- Born: Zachary Zarba April 29, 1975 (age 50) New York City, U.S.
- Education: State University of New York at New Paltz
- Occupation: NBA referee

= Zach Zarba =

American basketball referee (born 1975)

Zachary Zarba (born April 28, 1975) is an American professional basketball referee in the National Basketball Association. He wore uniform number 58 until the 2012–2013 season, when he changed to 28, and currently wears uniform number 15. Zach has officiated 1,182 regular-season games in 19 seasons as an NBA staff official, beginning in 2004. He has also refereed 133 playoff games, including 11 NBA Finals games. Other assignments have included the 2016 NBA All-Star Game in Toronto.

==Biography ==
Zarba was born in Brooklyn, New York, where he attended local public schools, graduating from Midwood High School. Prior to joining the NBA, Zarba officiated in the NBA Development League (now the NBA G League) for two years, where he was part of the crew that officiated the 2003 D-League Finals. He also spent one year officiating in the CBA and two years officiating in the IBL.
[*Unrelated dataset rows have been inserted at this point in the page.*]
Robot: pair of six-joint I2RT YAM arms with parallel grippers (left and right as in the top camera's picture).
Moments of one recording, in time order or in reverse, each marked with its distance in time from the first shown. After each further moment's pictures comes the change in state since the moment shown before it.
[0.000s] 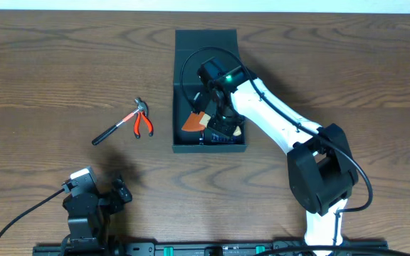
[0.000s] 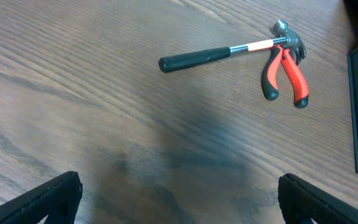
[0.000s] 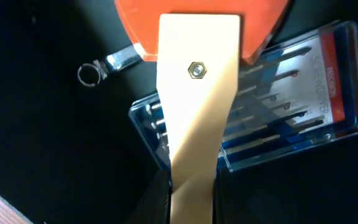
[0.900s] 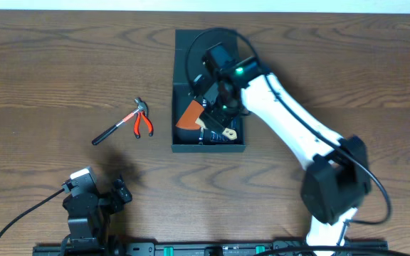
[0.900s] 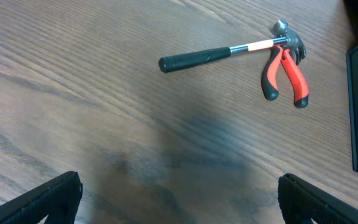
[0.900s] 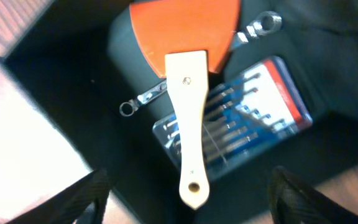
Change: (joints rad) left arm 0.000 0.000 0.000 0.000 0.000 0.000; right arm -0.024 -0.115 0.068 -0.029 -0.095 0.138
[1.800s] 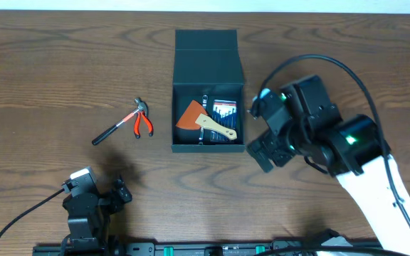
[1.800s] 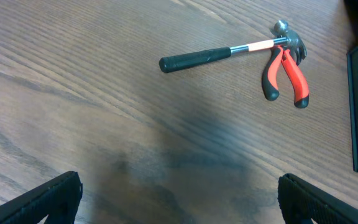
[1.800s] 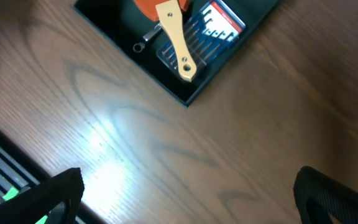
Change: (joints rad) left arm 0.000 0.000 0.000 0.000 -0.002 0.000; right arm -0.093 -0.684 -0.318 -0.119 0.023 0.118
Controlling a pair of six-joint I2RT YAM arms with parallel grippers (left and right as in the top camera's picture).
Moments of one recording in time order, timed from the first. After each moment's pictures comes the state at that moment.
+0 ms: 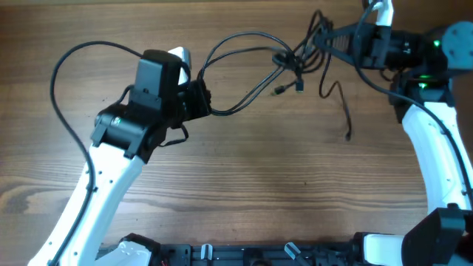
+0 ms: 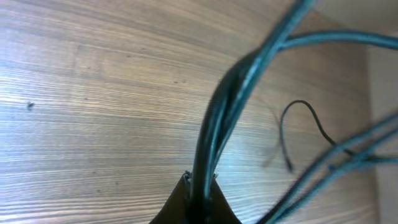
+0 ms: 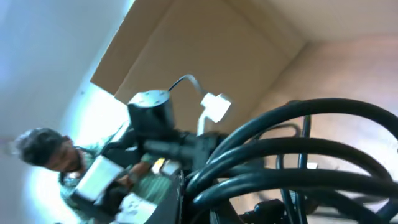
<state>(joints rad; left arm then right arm) -0.37 1.31 1.29 -0.82 0.15 -0.60 -0.08 1.52 1.21 0.79 -1.53 1.42</state>
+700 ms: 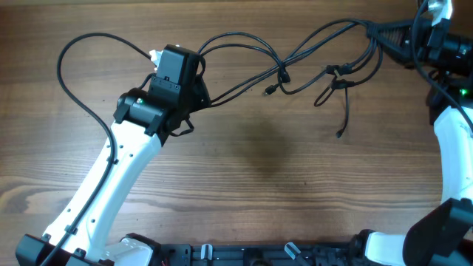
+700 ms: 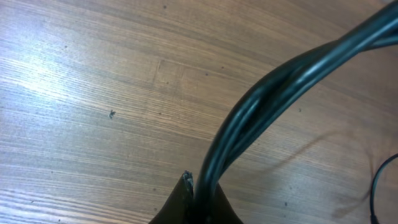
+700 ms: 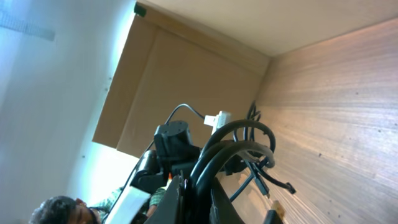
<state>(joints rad) -0.39 1.44 1.31 -0.86 -0.15 -0.64 -0.33 1.54 1.20 0.97 -1.56 1.81</state>
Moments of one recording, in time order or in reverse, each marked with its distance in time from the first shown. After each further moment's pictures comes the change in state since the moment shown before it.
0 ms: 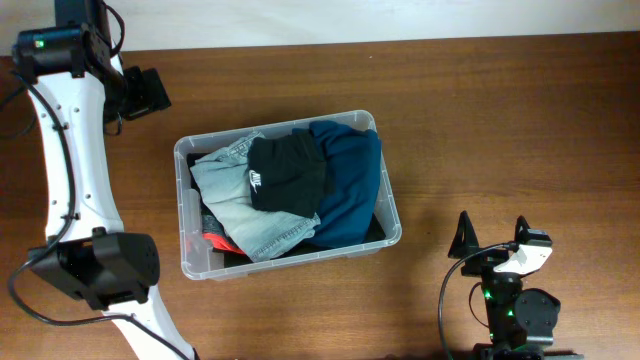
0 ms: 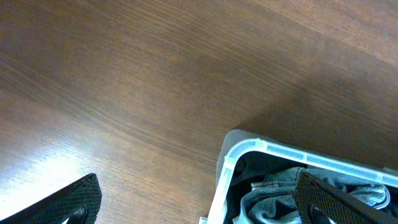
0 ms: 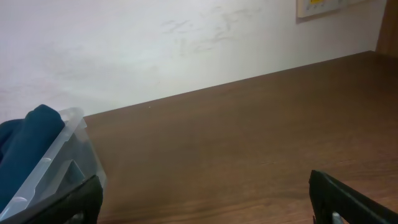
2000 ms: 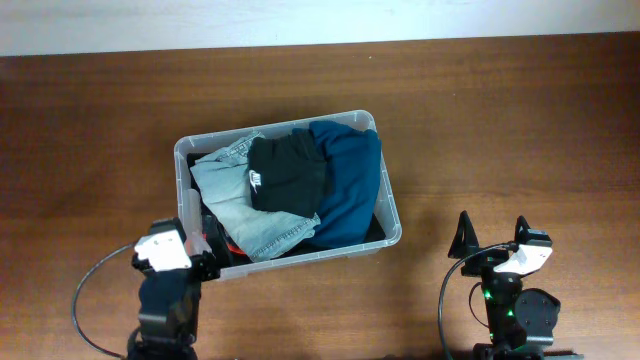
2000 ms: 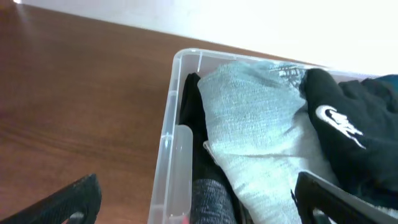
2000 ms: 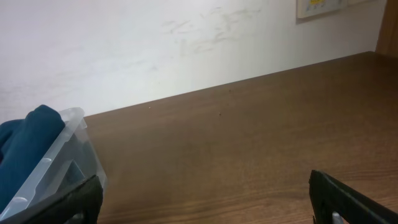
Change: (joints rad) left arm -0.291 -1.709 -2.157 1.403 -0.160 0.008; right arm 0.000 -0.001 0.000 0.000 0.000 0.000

Zarba has three years of collegiate officiating experience in the ACC, SEC, Colonial, ASUN, OVC and NEC Conferences. In addition, he has three years of high school officiating experience in New York.

While at New Paltz, Zarba was a member of the basketball team and was named captain his senior season. He graduated with a degree in Political Science. He currently does public and community service work for EBC High School in Bushwick, Brooklyn.

== Personal life ==
Zarba has two children with his wife, Christiane.